What I found most interesting about Torbar’s projections for Venezuela’s future was his belief that the very difficulties that his fellow citizens were enduring would become a tremendous advantage when normalcy returns.

“It’s hard to deal with economic hardship day to day,” he said. “People spend most of their time trying to figure out where and how to buy something. Productivity is low, but that’s part of the price you pay, and it’s only worth it if you have huge hopes about what will happen in the future.”

As a result of the challenges, he said, “the entrepreneurial spirit has skyrocketed. Everyone’s an entrepreneur, everyone has a side business to make ends meet: selling T-shirts, dealing in foreign exchange, doing errands. We ran out of plastic bags, so people started making cloth bags from used clothing. And that entrepreneurial spirt will pay out when things change. The things I see have me feeling that people will eventually say everything was worth it.”

He acknowledged that he is making “one big assumption: This level of destruction cannot be sustained over time. At some point, it will change. There’s no other option,” because the current economic model “has proven over and over to be a complete failure.”

Torbar sees the origins of today’s problems resulting from the private sector ignoring the opportunity and obligation to participate in social development. To him, it is “one of the big learnings” of the crisis.

“We are here because the private sector never took care of their customers — the very poor, those not well-educated or who had no access to opportunities,” he said. “Every single business leader has to be engaged, has to make a difference and be responsible. That will be a huge advantage during the reconstruction process. I do it in a tiny area with sustainable tourism, but if everyone put in a tiny effort, we can have amazing results.”

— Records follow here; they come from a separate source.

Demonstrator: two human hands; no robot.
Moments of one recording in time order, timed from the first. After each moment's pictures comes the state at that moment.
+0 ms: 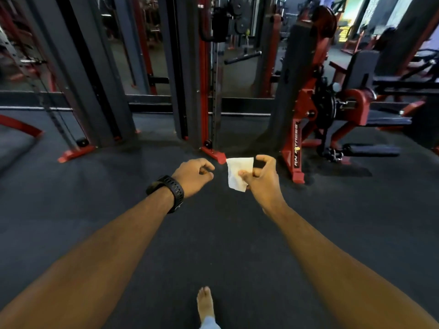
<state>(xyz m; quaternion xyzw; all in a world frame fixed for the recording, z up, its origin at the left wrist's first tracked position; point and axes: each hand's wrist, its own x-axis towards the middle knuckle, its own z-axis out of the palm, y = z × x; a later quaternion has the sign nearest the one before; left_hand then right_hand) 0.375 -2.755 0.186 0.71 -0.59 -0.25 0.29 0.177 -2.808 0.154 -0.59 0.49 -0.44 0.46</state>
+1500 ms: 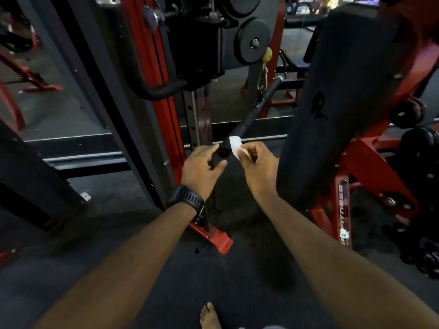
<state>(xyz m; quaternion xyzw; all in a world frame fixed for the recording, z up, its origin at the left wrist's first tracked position) 0.642 -3.792 0.163 0.64 -0.63 -0.08 0.43 0.495 -3.825 0.160 -0.64 0.52 -0.51 0.24</state>
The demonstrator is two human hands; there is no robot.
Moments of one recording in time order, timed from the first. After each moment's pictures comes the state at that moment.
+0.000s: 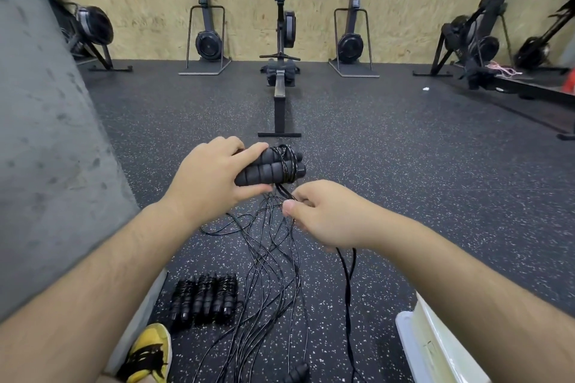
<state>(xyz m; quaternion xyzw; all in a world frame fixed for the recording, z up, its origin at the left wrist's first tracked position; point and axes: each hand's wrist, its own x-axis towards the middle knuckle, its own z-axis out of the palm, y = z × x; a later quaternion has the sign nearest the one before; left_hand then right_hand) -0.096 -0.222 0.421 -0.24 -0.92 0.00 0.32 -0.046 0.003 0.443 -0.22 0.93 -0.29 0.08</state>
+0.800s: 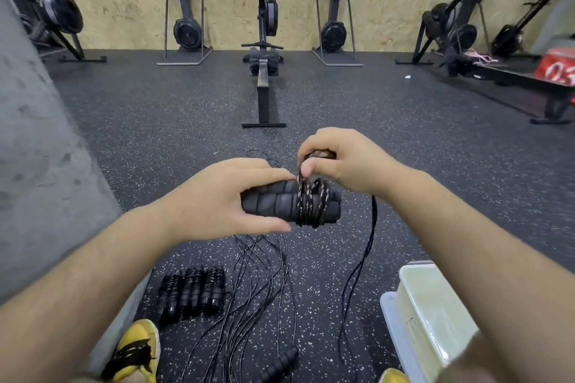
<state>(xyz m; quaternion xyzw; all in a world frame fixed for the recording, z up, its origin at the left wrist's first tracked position) -0.052 -0.186 0.434 -0.42 -0.87 -0.22 0.12 -0.084 0.058 0.460 -0.28 0.92 -0.27 -0.08</state>
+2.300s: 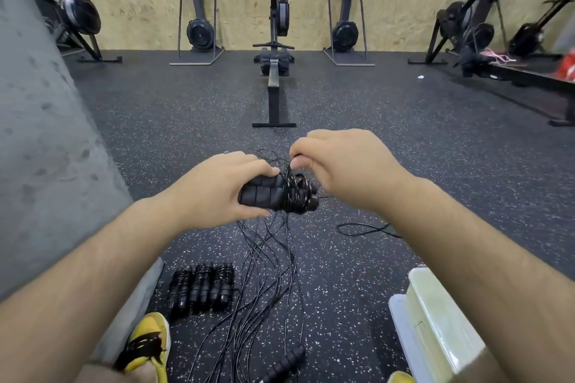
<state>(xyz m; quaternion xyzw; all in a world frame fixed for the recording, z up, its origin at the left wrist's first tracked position) -0.077 -0.211 0.417 -0.37 -0.91 -0.10 0.16 -0.064 0.034 0.460 -0.36 0.89 -0.03 -0.28</state>
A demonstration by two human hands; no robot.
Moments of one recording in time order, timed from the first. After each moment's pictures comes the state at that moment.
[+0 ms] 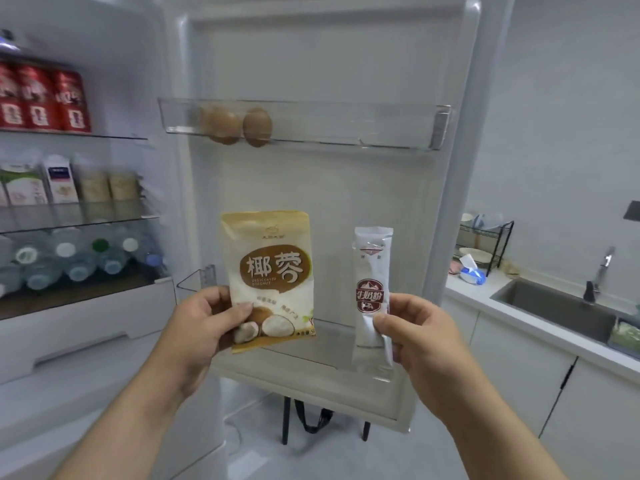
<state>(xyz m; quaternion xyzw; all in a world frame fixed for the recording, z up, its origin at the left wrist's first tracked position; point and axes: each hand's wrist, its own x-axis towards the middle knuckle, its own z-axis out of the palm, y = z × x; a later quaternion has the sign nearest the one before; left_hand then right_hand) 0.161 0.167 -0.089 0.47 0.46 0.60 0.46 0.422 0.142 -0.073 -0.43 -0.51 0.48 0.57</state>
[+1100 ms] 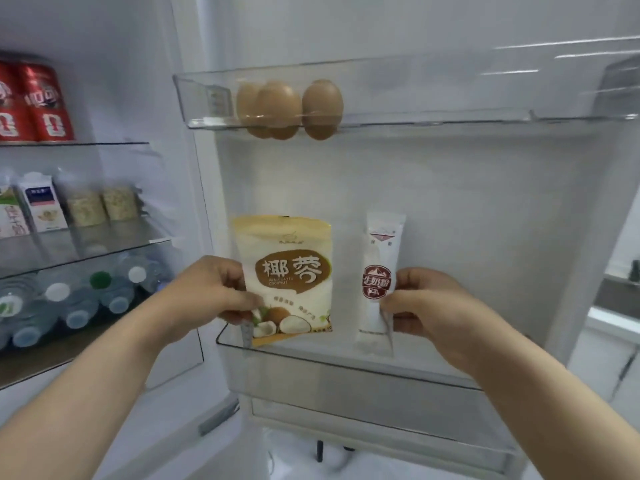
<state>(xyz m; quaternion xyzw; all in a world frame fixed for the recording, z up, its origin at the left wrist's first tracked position) 0.043 0.316 -0.034 0.68 0.54 0.36 0.34 0.325 0.282 -0.049 -0.51 -0.52 0.48 0.49</state>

Torbar began with his “tiny area” nine years ago, helping three indigenous communities in underdeveloped regions in Venezuela’s south begin tourism enterprises. He calls the projects “Eposak,” which means “achievement” in a local language. “I’m focused on the future,” he said. “I spent a lot of time trying to develop sustainable tourism in an experiential [product] that connects visitors with communities and beauty. The mission is to transform lives through sustainable tourism development.”

He said he would urge businesses throughout Latin America to focus more on social development.

I, too, hope that his advice finds a receptive audience among business leaders in Latin America and well beyond. As strongmen governments arise around the world, some, like Venezuela, swing hard left, while others swing hard right. But all have arisen on frustration felt by citizens who believe they have little or no hope and that the elite — in business, government, media, culture — don’t care and aren’t engaged in what matters most to them.

Torbar has paid a huge price for these insights, hard-earned in the cauldron of “an extremely destructive business environment.” His lack of bitterness and his clarity about factors that contributed to current conditions, his ability to continue his enterprises and his hopes for the future all contain important lessons. We ignore them at our own risk.